*Records for the task*
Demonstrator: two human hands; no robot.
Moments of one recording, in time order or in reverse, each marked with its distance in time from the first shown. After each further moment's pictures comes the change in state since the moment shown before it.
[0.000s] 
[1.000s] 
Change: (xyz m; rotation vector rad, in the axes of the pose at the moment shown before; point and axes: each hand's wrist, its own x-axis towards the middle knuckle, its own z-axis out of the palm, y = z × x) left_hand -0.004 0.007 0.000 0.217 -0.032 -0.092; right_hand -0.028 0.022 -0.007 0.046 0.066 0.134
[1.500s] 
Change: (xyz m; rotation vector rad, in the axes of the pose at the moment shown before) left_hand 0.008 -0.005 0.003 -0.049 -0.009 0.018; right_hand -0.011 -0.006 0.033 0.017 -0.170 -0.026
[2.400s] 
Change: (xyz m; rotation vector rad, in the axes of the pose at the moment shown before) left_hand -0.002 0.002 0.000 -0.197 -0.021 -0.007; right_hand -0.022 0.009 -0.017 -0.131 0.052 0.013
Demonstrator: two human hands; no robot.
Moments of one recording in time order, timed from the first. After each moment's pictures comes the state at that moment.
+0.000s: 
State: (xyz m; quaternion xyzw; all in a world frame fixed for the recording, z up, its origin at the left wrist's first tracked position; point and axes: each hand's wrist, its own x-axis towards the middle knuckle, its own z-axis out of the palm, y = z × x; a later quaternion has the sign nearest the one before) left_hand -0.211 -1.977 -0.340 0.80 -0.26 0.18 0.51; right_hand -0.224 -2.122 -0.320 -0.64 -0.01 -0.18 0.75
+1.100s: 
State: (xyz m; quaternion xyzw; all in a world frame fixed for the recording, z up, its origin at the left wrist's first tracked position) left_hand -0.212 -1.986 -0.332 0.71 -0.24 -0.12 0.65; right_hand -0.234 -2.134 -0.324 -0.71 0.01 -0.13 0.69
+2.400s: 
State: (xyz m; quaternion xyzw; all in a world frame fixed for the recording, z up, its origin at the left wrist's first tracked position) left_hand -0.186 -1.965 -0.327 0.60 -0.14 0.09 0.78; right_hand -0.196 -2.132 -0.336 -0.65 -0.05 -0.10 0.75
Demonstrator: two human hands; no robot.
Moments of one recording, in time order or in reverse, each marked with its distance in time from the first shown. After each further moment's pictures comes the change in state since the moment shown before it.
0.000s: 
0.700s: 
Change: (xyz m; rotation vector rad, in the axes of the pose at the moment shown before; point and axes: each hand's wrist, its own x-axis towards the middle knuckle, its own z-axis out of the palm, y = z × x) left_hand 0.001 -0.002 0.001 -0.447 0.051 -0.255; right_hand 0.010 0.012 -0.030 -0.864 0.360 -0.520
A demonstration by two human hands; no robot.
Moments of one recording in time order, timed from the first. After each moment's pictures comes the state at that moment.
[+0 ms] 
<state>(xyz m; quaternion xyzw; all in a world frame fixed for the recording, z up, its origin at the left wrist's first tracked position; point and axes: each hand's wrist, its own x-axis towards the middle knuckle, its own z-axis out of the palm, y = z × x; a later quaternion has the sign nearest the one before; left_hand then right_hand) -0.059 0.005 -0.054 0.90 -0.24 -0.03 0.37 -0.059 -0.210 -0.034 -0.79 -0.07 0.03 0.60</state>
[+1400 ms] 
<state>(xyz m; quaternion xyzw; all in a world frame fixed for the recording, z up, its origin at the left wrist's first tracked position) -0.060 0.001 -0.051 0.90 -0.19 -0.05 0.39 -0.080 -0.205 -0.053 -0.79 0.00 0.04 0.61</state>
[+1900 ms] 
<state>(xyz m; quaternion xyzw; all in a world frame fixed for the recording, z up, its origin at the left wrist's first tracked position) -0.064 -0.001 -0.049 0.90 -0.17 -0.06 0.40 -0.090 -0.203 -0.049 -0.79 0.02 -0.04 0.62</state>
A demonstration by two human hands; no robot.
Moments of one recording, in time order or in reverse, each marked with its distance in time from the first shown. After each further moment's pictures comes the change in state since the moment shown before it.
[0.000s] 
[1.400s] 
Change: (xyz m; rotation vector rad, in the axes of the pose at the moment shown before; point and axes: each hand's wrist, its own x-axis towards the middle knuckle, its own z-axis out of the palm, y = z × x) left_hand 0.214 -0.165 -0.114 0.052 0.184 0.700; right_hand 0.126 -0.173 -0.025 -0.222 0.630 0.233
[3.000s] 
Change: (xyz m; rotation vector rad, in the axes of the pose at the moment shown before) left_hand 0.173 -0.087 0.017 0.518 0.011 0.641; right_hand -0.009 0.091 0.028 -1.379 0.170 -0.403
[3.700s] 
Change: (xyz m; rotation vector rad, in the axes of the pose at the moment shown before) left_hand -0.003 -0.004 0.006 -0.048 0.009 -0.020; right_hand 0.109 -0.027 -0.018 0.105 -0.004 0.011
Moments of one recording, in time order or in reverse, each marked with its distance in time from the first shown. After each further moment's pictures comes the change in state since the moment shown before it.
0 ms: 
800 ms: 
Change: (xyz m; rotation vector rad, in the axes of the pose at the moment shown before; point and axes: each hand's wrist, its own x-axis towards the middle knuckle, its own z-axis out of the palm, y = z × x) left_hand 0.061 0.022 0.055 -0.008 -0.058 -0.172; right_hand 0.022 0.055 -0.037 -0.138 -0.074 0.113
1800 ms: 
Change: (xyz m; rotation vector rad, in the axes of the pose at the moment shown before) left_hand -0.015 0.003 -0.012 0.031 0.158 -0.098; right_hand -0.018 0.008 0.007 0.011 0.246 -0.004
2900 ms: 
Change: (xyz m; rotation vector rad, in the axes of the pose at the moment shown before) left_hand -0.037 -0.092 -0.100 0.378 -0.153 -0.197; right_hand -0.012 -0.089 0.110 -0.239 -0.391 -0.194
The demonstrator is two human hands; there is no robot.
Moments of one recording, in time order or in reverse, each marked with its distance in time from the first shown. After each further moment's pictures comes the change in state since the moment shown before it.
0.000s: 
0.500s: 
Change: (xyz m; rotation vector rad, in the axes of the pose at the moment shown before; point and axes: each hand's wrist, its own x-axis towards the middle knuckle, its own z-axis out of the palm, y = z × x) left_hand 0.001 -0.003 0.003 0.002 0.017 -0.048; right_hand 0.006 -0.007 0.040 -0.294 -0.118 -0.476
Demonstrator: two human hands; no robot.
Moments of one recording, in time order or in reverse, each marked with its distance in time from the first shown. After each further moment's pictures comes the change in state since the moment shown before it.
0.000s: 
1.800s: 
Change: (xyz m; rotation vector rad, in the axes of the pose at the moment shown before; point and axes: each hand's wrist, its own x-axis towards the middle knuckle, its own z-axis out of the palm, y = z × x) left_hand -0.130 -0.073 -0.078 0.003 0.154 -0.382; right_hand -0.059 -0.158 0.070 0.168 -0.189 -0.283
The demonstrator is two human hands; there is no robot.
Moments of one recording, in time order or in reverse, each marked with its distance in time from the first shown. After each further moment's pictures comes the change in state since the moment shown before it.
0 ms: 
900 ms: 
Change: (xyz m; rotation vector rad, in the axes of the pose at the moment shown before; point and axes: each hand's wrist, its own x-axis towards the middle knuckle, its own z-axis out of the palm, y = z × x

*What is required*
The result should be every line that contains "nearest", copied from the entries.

*Answer to this problem*
State: (xyz m; quaternion xyzw; all in a world frame fixed for the recording, z up, its origin at the left wrist's first tracked position; point and axes: each hand's wrist, its own x-axis towards the middle knuckle, its own z-axis out of the palm, y = z × x; a later quaternion has the sign nearest the one before) left_hand -0.211 -1.977 -0.340 0.80 -0.26 0.18 0.51; right_hand -0.224 -2.122 -0.320 -0.64 -0.01 -0.18 0.75
<state>(xyz m; quaternion xyzw; all in a world frame fixed for the recording, z up, its origin at the left wrist's first tracked position; point and axes: each hand's wrist, its own x-axis towards the middle knuckle, its own z-axis out of the palm, y = z × x; a later quaternion has the sign nearest the one before; left_hand then right_hand) -0.059 0.005 -0.054 0.90 -0.24 -0.03 0.37 -0.059 -0.210 -0.034 -0.79 -0.07 0.03 0.60</state>

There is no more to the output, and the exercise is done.